Effort begins to make Kansas City’s Prospect Avenue corridor safer
Having bought a home near 39th Street and Flora Avenue just a year ago, Aimee Henderson hustled her family out of bed Saturday to learn how her neighborhood might be made safer.
Greeting her and three sons, ages 11 to 19, at the Robert Mohart Multipurpose Focus Center was a roomful of public officials, social service booths, victim advocacy groups and neighborhood leaders. They came to celebrate the launch of a two-year, multipronged effort to improve safety in Kansas City’s Prospect Avenue corridor.
“My neighbors are awesome. I love them,” Henderson said. “But you do hear the sirens every night. You hear the gunshots.
“I immediately start praying that nobody is hurt … and that the violence never touches my sons.”
The Kansas City No Violence Alliance, or KC NoVa, seeks the same thing.
An initiative funded by a $1 million grant from the U.S. Justice Department will blend the resources of law enforcement, the University of Missouri-Kansas City and the nonprofit Center for Conflict Resolution to target 3 square miles of homes and businesses.
Four additional police detectives and a sergeant have been assigned to the Prospect corridor — between 25th and 39th streets, the Paseo and Indiana Avenue — to assist in the KC NoVa experiment. The initiative aims to bring criminal offenders together with their victims, conflict mediators and community services to resolve problems.
Tried in other U.S. cities with mixed success, federal Edward Byrne grant programs need grass-roots involvement to be effective, said Ryan Samuelson, the Byrne safety coordinator for the Prospect project.
“Sure, we can get big institutions together,” he said. “But if you’re doing this in a top-down, patriarchal way without the community buying into it? The grant goes away, we leave and all momentum dies.”
Kansas City Police Sgt. Garrik Haynes will direct a team of detectives moving through the corridor’s seven neighborhoods to connect with people most likely to cause trouble. The officers hope to direct them to services, jobs or educational opportunities as needed.
“We’re committed to delivering a message,” Haynes said. “We’ll get to know family members, the groups that (potential offenders) hang in. We get that in-depth.”
The Center for Conflict Resolution is seeking about 50 community members to serve on a neighborhood accountability board that “will bring a victim, the offender and community together to help repair the harm,” said the center’s Gregory Winship. “It gives the offender a chance at a clean record.”
UMKC researchers will analyze the corridor’s trends in crime, vacant properties and economic development over the next two years.
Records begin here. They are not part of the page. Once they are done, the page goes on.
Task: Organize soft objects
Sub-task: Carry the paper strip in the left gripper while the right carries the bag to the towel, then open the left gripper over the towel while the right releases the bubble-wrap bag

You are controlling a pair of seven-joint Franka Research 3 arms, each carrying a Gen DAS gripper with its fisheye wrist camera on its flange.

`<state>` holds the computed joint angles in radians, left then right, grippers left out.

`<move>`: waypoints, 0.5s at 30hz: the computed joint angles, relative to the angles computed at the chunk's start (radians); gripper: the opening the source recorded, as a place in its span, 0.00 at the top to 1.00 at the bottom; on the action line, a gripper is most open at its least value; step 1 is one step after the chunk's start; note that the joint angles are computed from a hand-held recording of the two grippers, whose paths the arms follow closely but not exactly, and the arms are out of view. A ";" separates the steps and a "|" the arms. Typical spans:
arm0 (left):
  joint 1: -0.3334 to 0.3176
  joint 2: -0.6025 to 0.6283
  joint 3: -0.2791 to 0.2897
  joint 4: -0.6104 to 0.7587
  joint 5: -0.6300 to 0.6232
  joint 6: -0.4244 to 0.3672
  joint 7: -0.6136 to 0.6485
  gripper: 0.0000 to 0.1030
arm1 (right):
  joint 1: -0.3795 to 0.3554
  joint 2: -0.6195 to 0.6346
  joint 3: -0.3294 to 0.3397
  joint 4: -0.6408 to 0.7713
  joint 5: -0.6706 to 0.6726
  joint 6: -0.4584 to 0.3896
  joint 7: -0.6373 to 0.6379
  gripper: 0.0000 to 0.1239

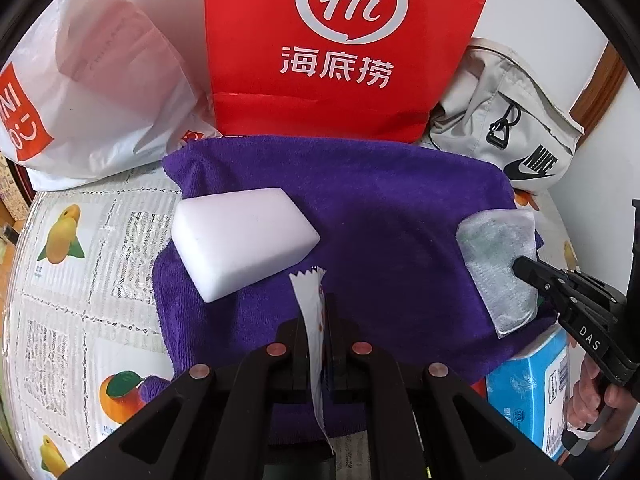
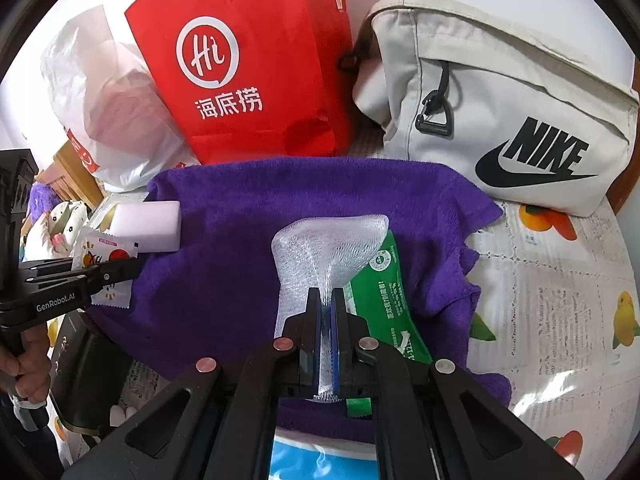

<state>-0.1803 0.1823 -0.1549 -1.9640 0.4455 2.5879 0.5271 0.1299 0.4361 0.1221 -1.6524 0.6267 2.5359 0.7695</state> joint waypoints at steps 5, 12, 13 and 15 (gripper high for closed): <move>0.004 0.018 -0.002 0.020 -0.029 -0.022 0.020 0.95 | 0.014 0.013 -0.007 0.017 -0.029 0.004 0.020 0.96; 0.004 0.012 0.003 0.015 -0.043 -0.027 0.015 0.59 | 0.011 0.016 0.000 0.017 -0.034 0.023 0.023 0.61; 0.003 0.002 0.005 0.006 -0.034 -0.025 0.006 0.59 | 0.007 0.009 0.005 0.007 -0.022 0.038 0.014 0.61; 0.005 -0.015 0.005 -0.009 -0.029 -0.021 -0.005 0.57 | 0.002 -0.004 0.007 -0.007 -0.011 0.047 0.009 0.58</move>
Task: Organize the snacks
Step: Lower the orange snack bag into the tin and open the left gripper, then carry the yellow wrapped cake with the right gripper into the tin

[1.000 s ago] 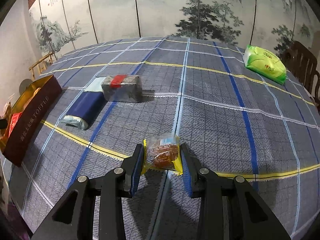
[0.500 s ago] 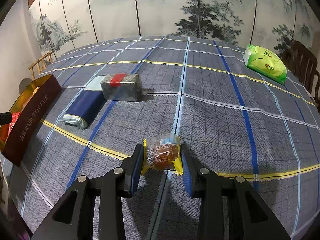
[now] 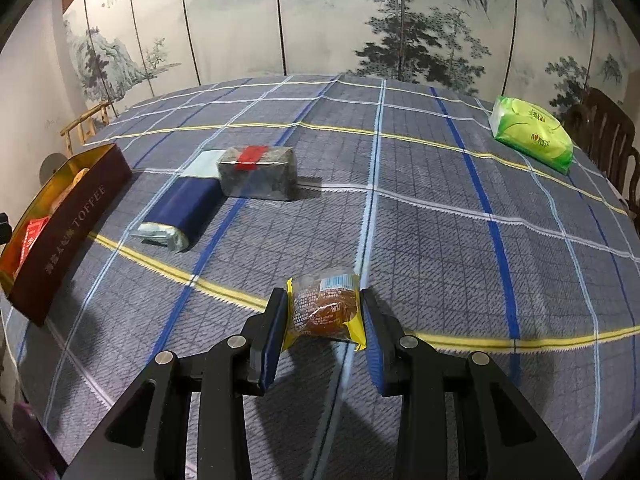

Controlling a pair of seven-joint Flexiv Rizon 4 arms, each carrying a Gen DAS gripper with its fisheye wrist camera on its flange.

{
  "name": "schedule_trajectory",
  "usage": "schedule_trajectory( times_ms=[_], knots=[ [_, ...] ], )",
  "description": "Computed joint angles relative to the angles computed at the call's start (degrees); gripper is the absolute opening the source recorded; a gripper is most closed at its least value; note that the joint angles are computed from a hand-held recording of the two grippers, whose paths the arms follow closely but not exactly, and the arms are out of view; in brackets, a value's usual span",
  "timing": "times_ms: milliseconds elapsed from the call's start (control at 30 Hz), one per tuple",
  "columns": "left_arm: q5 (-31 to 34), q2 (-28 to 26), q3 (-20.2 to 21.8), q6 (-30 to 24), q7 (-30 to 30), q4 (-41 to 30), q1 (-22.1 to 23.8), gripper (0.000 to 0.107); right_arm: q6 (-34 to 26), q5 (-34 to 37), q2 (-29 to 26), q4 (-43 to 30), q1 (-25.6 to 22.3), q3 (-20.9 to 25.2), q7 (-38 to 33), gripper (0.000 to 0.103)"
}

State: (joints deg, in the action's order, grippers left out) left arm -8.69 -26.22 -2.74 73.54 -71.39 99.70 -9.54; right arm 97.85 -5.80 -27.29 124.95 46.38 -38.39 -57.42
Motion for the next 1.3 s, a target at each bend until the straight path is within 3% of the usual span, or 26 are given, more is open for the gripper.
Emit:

Officials backing the effort said it could be extended or duplicated, if successful, in other areas of the city.
“We’re not in a crisis here,” Jackson County Prosecutor Jean Peters Baker told the rally. “We’re actually on the cutting edge of doing something wonderful in this community.”
Henderson was almost as hopeful.
“I appreciate their effort,” she said. “At least they’re trying. That’s all you can do.”